Y entonces otra vez tu cuerpo, los infinitos atardeceres juntos y la pelea frente al río por haberte negado una y otra vez detalles de mi pasado, por resistirme a contar lo del machete y las habitaciones sucesivas durante la masacre. Y recordar también el vestido azul pegado a tu cuerpo en medio del enojo y los insultos, mientras te ibas para siempre. Cada vez más perfecta. Cada vez más inalcanzable, como los tomos exquisitos del viejo, como todo lo que no pudo ser en mi vida y que con tanta paciencia he ido eliminando.
Me enoja lo de las pesadillas, esta especie de pasillo paralelo que me sigue a todos lados y pienso que -quizás- ya sea hora de decidirme, de ordenar un poco las cosas.
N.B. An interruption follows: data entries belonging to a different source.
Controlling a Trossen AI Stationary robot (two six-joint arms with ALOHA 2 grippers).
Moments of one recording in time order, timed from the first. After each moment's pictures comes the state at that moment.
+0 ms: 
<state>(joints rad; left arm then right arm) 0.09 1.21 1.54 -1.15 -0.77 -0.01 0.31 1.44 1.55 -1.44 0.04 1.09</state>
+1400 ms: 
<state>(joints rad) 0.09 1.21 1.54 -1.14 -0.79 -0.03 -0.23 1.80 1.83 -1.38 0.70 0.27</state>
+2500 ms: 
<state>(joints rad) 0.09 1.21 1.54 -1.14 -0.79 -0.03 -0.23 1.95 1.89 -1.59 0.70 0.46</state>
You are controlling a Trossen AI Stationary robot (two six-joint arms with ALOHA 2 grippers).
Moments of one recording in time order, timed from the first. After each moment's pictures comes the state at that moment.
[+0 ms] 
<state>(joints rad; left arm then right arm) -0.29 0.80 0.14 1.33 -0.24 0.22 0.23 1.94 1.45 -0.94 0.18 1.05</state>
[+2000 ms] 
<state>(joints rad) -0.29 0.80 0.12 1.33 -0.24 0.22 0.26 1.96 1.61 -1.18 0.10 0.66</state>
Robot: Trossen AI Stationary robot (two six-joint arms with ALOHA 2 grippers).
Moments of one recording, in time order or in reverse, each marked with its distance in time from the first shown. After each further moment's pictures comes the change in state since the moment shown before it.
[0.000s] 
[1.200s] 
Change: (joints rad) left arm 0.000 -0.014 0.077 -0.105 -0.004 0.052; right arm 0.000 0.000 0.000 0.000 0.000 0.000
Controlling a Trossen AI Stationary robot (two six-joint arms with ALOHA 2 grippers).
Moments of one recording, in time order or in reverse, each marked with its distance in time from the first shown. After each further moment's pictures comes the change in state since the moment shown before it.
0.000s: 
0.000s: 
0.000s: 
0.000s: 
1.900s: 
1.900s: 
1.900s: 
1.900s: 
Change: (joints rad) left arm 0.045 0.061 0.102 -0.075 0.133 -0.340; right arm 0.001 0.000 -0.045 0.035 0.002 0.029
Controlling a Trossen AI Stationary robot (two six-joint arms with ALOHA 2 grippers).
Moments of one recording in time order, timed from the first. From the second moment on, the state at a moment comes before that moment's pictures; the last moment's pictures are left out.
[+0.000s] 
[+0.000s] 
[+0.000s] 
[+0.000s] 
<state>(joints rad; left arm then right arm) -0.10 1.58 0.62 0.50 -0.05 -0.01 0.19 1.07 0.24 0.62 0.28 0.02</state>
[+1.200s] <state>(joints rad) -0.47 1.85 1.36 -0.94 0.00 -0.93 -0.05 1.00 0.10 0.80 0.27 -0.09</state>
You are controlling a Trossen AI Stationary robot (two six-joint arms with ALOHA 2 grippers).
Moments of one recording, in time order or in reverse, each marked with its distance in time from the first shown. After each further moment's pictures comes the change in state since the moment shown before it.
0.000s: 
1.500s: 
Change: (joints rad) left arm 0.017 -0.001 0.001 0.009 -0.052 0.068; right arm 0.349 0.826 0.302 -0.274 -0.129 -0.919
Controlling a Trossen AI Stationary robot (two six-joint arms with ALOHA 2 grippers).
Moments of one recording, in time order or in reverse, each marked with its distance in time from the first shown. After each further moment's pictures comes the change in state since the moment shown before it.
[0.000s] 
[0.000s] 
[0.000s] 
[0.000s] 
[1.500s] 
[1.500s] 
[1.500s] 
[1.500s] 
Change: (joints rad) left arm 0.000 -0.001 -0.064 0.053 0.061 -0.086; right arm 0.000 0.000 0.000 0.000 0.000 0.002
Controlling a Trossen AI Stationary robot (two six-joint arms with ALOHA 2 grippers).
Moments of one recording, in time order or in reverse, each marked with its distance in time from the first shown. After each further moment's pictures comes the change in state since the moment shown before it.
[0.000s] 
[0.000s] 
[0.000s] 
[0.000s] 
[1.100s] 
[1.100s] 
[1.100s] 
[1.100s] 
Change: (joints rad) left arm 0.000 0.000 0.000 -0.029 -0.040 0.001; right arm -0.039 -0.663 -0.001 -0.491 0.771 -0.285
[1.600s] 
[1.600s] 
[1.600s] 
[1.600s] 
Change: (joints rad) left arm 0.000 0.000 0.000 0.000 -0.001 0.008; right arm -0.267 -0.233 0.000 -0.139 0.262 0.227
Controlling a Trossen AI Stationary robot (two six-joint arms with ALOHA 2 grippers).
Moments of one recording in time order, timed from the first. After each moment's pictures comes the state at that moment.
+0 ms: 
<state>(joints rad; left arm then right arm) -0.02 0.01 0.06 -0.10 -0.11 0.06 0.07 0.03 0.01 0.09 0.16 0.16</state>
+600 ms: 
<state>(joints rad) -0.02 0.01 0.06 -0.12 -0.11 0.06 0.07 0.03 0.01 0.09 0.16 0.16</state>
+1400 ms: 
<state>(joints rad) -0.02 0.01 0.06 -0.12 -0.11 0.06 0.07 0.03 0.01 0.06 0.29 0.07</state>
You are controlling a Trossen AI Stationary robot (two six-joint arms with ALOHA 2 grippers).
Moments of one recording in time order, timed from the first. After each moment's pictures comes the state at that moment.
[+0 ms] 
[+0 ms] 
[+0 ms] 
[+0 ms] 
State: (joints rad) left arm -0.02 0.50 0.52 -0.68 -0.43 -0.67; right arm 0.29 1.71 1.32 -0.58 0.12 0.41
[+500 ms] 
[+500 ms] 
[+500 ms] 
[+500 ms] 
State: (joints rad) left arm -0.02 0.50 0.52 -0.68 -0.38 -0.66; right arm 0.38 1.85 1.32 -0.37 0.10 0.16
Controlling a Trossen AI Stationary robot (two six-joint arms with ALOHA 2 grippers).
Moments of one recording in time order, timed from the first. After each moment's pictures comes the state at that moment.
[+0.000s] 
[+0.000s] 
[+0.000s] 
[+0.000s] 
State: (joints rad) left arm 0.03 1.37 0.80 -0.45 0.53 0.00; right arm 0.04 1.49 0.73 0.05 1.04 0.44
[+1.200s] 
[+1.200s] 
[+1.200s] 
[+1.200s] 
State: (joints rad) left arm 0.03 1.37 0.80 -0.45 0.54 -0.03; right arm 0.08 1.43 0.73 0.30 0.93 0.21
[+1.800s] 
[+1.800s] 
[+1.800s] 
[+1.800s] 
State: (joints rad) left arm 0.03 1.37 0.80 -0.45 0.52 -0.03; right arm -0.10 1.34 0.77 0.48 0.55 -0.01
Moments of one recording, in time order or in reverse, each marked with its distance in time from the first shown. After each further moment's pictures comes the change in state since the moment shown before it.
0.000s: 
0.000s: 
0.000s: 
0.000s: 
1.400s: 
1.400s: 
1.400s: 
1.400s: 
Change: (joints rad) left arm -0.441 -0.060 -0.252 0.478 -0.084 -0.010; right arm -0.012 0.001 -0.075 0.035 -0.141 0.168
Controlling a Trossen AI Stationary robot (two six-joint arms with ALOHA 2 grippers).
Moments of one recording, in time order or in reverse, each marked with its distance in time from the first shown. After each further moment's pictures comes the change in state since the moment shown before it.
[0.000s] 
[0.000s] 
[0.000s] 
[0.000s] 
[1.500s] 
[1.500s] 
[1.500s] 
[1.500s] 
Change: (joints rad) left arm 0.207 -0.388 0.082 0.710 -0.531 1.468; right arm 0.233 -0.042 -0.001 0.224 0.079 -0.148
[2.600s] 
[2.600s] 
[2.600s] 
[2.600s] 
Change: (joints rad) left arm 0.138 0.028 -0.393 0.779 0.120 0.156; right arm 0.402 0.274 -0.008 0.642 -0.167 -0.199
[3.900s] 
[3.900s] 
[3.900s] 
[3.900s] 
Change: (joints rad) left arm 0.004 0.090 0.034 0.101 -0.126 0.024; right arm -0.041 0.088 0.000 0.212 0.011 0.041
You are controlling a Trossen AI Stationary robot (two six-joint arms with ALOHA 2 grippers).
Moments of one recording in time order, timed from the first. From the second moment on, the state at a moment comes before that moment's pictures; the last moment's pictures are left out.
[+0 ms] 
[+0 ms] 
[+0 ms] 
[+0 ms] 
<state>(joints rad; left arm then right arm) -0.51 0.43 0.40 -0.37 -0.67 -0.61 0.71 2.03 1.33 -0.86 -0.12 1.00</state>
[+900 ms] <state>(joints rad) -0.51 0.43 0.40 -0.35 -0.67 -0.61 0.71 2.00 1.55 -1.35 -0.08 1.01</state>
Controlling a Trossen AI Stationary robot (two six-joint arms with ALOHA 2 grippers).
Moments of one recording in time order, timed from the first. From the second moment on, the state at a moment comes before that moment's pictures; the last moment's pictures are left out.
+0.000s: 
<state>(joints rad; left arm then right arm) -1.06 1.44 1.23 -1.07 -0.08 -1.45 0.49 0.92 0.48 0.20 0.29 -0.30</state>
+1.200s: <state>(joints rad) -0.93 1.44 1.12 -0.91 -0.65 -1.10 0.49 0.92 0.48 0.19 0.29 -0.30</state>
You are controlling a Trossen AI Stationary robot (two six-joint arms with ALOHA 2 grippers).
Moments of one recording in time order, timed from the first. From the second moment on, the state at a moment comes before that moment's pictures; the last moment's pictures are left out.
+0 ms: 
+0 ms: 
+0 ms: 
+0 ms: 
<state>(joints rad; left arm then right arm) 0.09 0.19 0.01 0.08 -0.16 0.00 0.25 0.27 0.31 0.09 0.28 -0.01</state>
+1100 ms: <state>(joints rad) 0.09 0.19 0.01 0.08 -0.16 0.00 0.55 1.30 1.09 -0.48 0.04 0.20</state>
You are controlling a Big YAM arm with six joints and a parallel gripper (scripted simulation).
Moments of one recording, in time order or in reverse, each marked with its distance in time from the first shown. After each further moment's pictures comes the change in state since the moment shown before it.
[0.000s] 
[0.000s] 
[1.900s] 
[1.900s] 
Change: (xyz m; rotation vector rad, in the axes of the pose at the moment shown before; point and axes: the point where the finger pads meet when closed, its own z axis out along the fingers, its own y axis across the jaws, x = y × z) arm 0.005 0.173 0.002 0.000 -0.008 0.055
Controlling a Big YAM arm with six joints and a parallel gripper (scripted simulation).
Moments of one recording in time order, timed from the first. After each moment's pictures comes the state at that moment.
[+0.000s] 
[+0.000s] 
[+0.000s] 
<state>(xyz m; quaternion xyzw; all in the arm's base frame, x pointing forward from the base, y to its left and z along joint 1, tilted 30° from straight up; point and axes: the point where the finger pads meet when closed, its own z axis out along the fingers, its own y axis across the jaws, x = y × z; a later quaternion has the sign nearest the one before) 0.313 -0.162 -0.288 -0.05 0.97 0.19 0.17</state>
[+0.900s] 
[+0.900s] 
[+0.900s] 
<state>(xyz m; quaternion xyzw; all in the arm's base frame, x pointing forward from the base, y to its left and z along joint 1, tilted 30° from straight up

Llego a mi escritorio del tercer piso y aún a pesar del silencio nocturno no logro diferenciar las sirenas de la policía. Intuyo que aún tengo tiempo para tomar una decisión  y me concentro en este que soy, bohemio y lleno de soltería que apenas deja su oficina huye a la literatura, al encierro, a las pipas y a las tenues sirenas de los barcos. Me digo que para eso mi concentración tiene que ser profunda y constante, que no puedo dejar resquicio alguno a la otra posibilidad, y que jamás permitiré en adelante que los sueños se inmiscuyan por las noches. 
Me acerco a la cocina y guardo en una bolsa el machete y las fotos del espanto, con la tranquilidad de quien por fin se despide de todo. Respiro profundo, hago una larga pausa y bajo al basurero del edificio con mi bolsa negra  mientras veo al menos tres patrulleros acercarse. No estoy muy seguro de que se quieran detener, me concentro y vuelvo a mi decisión de la bohemia y del pasado impecable. Los autos siguen de largo y dejo la bolsa sin más, en medio de tantas otras.
Me gana una inmensa calma. Intuyo que ya es tarde para volver al río, al mismo lugar del abandono y los reproches. Resisto la nostalgia con otro poco de jazz y miro desde mi ventana cómo la policía se acerca otra vez a mi edificio pero luego de unos instantes sigue su desganado viaje hacia la nada. 
Enciendo la cuarta pipa desde la derecha, la de los jueves, y releo algún clásico inglés mientras pienso en mis ahorros, en todo lo que me queda aún para poder comprar esos tomos inalcanzables. Pienso que los veré desafiantes cada noche  en mi habitual recorrido por el bajo, en medio de pesadillas lejanas y recuerdos efímeros, entre luces mortecinas y cigarrillos, y quizás acompañado por el perfil despintado de algún patrullero que, a paso de hombre, indiferente y distante, espera su momento.